$\newcommand{\cl}{\operatorname{cl}}$Suppose that $X$ is a compact Hausdorff space, $a\in X$, and $\{a\}=\bigcap_{n\in\Bbb N}U_n$, where each $U_n$ is open in $X$. Let $V_0=U_0$. A compact Hausdorff space is regular, so there is an open $V_1$ such that $a\in V_1\subseteq\cl V_1\subseteq V_0\cap U_1\;.$ Continue in this fashion: given $V_n$, let $V_{n+1}$ be an open set such that $a\in V_{n+1}\subseteq\cl V_{n+1}\subseteq V_n\cap U_{n+1}\;.$ Then $\{a\}=\bigcap_{n\in\Bbb N}V_n=\bigcap_{n\in\Bbb N}\cl V_n$, and $V_0\supseteq\cl V_1\subseteq V_1\supseteq\cl V_2\supseteq V_2\supseteq\ldots~\;.$
For each $n\in\Bbb N$ let $W_n=X\setminus\cl V_n$, and let $\mathscr{W}=\{W_n:n\in\Bbb N\}$; then $\mathscr{W}$ is an open cover of $X\setminus\{a\}$, and $W_0\subseteq W_1\subseteq W_2\subseteq\ldots~$.

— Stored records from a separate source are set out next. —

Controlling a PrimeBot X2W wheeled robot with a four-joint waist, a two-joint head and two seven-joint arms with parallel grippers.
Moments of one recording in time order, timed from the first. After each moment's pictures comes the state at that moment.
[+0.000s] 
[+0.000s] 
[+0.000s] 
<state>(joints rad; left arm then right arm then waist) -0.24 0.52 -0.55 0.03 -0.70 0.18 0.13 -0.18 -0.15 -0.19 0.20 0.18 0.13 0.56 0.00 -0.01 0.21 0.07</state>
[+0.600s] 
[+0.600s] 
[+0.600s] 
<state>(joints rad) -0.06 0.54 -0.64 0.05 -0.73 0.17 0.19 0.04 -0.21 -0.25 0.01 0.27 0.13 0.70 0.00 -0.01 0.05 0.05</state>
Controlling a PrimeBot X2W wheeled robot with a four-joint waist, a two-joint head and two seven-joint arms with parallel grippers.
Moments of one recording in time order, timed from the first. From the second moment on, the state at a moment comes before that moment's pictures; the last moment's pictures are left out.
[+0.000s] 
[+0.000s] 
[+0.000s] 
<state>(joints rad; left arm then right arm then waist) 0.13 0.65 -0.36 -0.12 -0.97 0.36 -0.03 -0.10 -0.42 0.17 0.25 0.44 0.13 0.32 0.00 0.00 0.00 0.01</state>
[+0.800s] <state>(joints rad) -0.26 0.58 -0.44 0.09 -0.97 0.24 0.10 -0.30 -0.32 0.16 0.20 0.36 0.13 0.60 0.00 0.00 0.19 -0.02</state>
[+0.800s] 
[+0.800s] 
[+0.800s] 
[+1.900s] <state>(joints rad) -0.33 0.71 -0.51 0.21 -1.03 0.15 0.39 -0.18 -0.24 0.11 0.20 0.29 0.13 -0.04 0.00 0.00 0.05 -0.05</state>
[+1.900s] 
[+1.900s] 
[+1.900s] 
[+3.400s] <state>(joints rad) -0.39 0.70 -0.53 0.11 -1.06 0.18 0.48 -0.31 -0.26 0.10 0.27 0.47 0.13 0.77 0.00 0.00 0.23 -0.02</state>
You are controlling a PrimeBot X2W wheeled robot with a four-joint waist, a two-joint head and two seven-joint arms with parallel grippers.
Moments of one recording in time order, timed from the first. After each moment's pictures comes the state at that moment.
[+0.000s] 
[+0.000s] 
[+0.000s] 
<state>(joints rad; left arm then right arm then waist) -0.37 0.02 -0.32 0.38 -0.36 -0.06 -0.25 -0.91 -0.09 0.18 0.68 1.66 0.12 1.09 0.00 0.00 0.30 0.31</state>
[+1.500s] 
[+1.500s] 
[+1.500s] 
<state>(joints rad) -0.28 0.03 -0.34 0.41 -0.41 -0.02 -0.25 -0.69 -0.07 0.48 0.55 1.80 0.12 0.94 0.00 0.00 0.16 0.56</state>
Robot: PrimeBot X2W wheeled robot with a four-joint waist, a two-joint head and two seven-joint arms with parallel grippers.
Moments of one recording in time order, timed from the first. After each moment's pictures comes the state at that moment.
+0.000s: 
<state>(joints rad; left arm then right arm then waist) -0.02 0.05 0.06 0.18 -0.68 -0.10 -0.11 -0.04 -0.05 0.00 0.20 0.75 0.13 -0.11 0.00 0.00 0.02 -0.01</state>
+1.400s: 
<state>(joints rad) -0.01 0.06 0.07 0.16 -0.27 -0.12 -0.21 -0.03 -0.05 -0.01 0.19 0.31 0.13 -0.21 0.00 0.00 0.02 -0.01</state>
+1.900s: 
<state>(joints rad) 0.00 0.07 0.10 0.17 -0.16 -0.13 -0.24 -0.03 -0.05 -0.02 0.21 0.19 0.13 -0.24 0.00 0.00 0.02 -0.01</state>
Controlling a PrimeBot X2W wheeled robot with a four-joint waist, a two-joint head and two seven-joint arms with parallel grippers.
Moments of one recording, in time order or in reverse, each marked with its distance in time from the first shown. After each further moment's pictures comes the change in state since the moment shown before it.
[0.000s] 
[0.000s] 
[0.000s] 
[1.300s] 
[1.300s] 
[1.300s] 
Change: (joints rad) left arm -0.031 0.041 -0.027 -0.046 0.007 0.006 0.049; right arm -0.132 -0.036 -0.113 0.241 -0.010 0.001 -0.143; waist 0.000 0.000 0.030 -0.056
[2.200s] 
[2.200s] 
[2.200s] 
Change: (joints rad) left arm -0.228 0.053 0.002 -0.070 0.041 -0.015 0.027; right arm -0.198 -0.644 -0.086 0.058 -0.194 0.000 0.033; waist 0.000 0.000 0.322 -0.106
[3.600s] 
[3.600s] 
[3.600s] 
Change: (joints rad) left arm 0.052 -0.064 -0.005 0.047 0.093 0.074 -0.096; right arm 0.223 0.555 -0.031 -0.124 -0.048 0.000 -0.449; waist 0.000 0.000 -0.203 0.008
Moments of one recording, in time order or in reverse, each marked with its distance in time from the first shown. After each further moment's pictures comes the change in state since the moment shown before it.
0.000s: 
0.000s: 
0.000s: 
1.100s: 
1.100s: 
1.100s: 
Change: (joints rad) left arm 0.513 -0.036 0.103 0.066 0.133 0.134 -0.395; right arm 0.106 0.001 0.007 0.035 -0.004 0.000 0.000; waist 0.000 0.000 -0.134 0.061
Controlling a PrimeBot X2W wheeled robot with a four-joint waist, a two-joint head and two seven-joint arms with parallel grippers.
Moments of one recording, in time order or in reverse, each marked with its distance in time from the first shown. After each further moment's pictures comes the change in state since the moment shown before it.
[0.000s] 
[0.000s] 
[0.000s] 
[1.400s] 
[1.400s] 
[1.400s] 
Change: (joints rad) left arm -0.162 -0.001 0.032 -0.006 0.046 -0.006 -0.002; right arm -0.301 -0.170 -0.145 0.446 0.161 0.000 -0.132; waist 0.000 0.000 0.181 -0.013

Now suppose that $U$ is an open set containing $a$, and let $F=X\setminus U$; $a\notin F$, so $\mathscr{W}=\{W_n:n\in\Bbb N\}$ is an open cover of $F$. Moreover, $F$ is closed and therefore compact, so a finite subfamily of $\mathscr{W}$ covers $F$. Use this to show that there is an $n\in\Bbb N$ such that $a\in V_n\subseteq U$ and conclude that $\{V_n:n\in\Bbb N\}$ is a base at $a$.